▸ Instructions for the task:
Using the listing below, give the number of lines in which the string "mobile" appears, and nothing else.
· · · ·
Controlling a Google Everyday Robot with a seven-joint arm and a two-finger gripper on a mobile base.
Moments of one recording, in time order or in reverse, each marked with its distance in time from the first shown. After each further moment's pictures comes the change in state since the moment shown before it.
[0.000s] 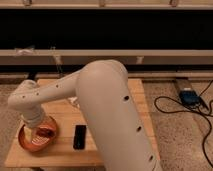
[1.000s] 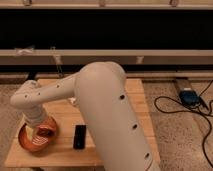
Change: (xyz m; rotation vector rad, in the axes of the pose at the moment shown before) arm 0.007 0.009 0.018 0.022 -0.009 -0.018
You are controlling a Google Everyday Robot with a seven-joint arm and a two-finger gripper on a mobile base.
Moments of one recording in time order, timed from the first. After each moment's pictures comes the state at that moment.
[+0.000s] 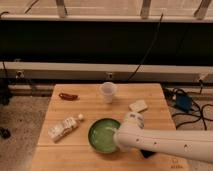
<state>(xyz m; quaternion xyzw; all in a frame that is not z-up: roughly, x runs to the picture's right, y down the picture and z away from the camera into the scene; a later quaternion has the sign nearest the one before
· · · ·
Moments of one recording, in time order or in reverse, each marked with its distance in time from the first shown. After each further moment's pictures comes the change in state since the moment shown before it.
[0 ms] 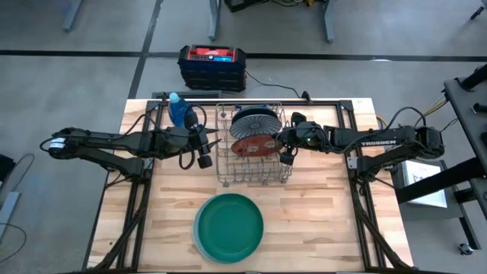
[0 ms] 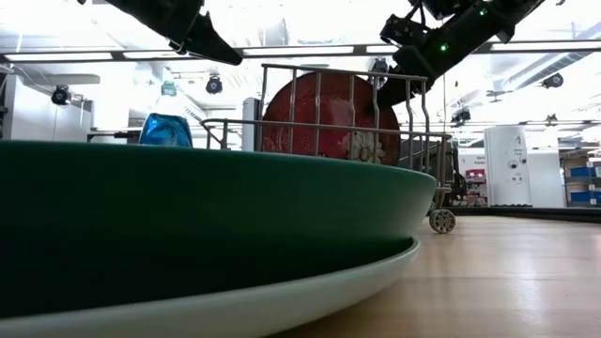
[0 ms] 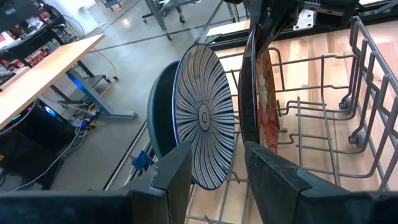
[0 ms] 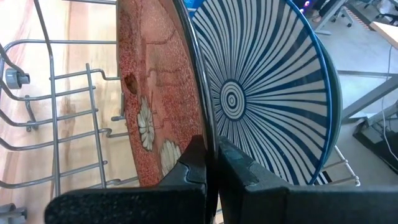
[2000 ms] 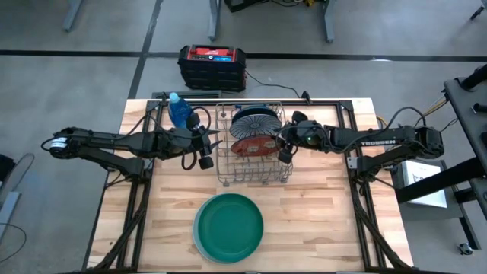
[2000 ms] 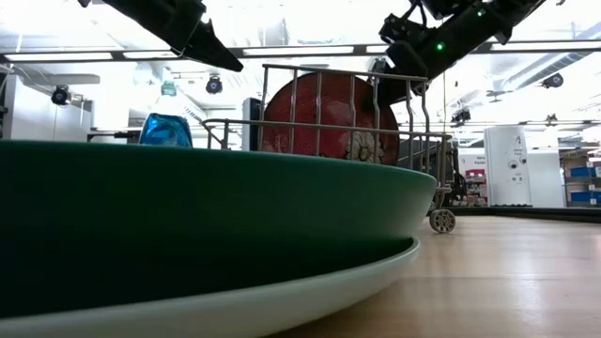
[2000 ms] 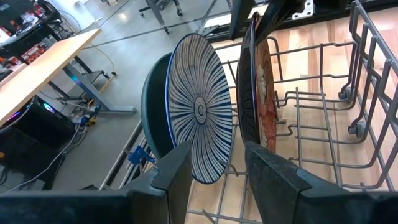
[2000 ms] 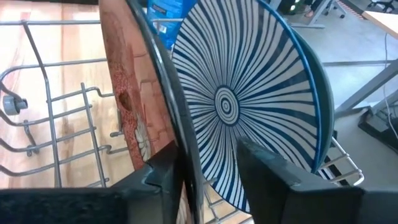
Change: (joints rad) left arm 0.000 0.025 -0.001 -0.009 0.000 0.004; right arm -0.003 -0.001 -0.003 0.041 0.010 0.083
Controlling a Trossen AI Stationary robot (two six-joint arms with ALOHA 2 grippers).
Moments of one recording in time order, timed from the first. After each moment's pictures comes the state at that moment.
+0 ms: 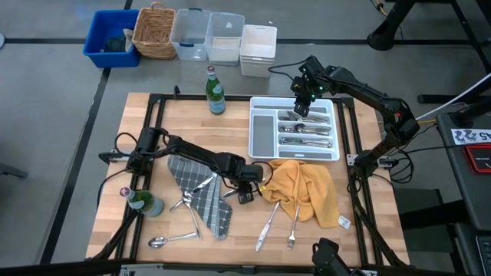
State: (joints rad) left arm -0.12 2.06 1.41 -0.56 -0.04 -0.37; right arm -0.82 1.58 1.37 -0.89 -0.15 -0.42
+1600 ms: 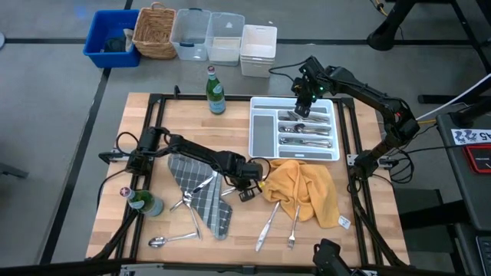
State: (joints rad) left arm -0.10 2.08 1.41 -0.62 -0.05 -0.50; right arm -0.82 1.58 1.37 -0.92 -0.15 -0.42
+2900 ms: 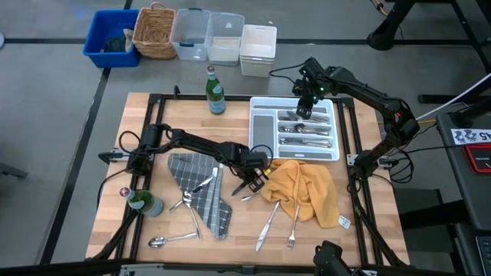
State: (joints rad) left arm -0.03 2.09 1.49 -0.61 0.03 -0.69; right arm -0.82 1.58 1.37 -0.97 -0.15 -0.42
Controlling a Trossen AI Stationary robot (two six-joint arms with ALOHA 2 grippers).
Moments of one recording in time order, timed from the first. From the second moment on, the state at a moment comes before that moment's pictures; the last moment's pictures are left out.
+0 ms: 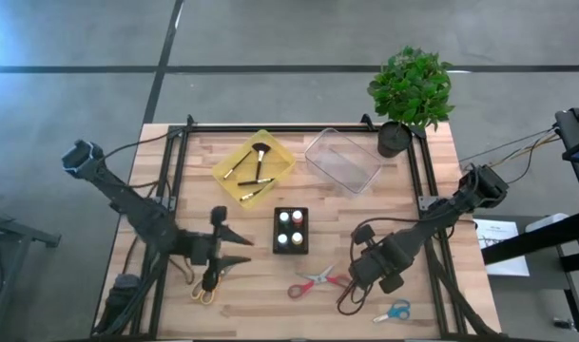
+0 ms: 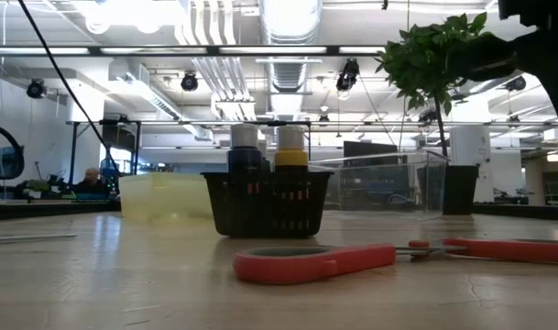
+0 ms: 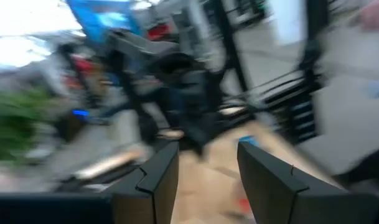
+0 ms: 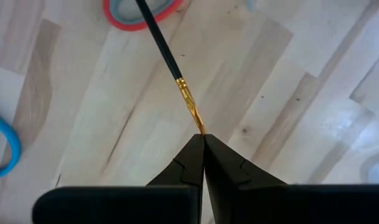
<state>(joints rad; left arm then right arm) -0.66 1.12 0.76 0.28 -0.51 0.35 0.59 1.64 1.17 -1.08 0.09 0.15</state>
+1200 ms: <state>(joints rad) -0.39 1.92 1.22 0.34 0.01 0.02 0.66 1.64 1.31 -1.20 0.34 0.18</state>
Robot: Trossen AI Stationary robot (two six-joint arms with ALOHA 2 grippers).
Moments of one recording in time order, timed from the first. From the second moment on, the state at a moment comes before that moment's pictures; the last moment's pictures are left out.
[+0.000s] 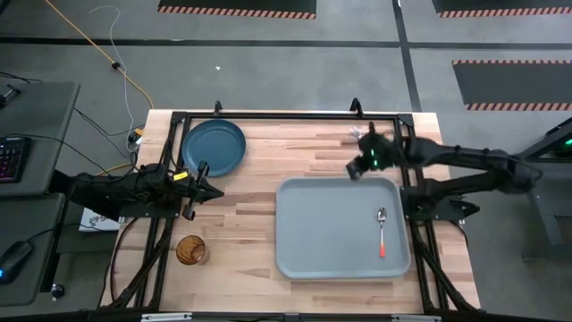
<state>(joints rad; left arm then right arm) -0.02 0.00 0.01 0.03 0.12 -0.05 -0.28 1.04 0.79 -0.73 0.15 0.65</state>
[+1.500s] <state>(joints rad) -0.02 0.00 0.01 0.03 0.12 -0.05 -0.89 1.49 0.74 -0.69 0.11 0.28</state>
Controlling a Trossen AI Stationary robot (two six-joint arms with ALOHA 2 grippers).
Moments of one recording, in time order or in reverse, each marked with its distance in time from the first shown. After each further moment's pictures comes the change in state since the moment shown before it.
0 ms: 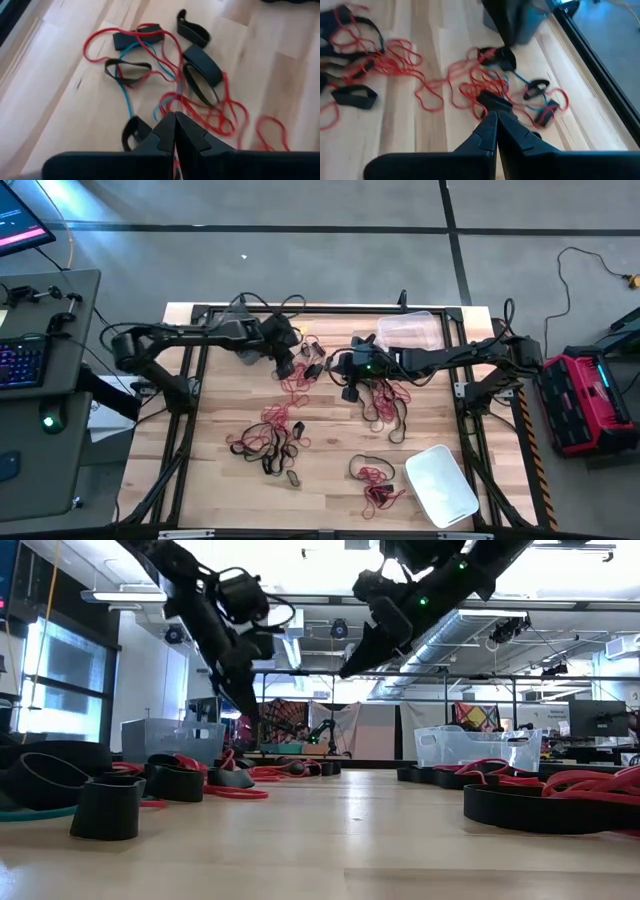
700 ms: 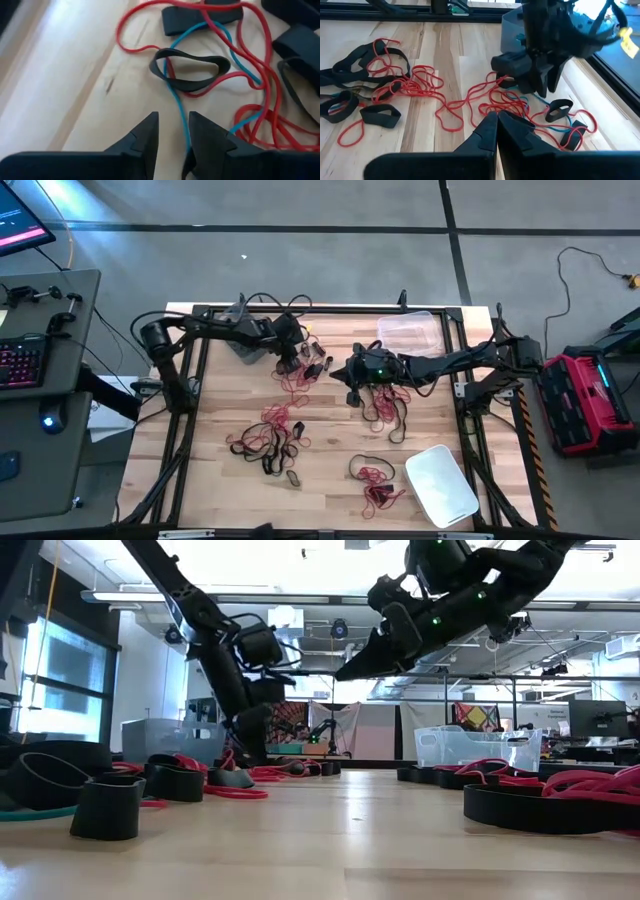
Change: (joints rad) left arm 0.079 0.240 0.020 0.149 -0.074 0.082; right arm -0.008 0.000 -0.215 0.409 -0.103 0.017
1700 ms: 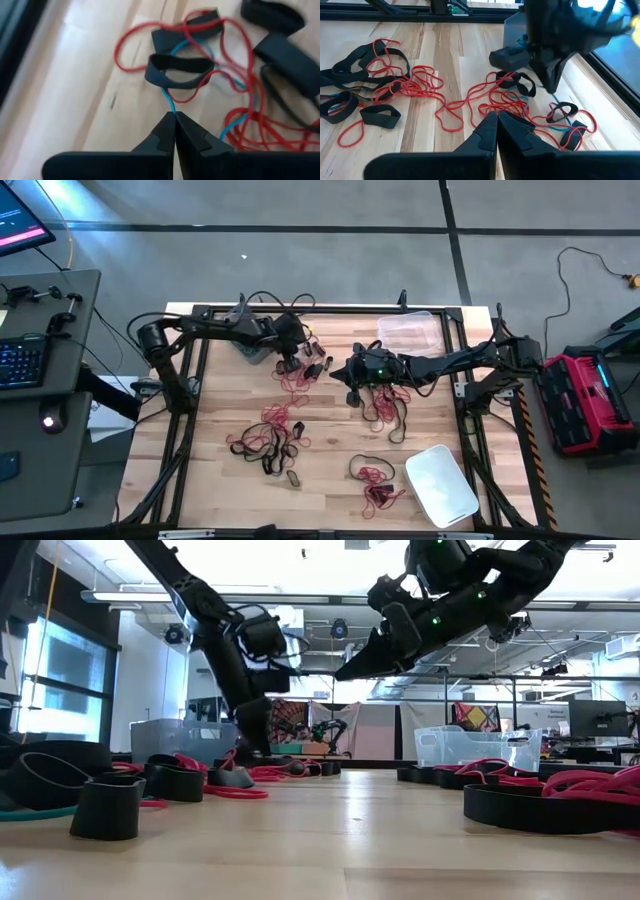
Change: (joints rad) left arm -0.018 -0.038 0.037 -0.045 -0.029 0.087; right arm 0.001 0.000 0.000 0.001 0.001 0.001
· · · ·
▸ Written answer:
2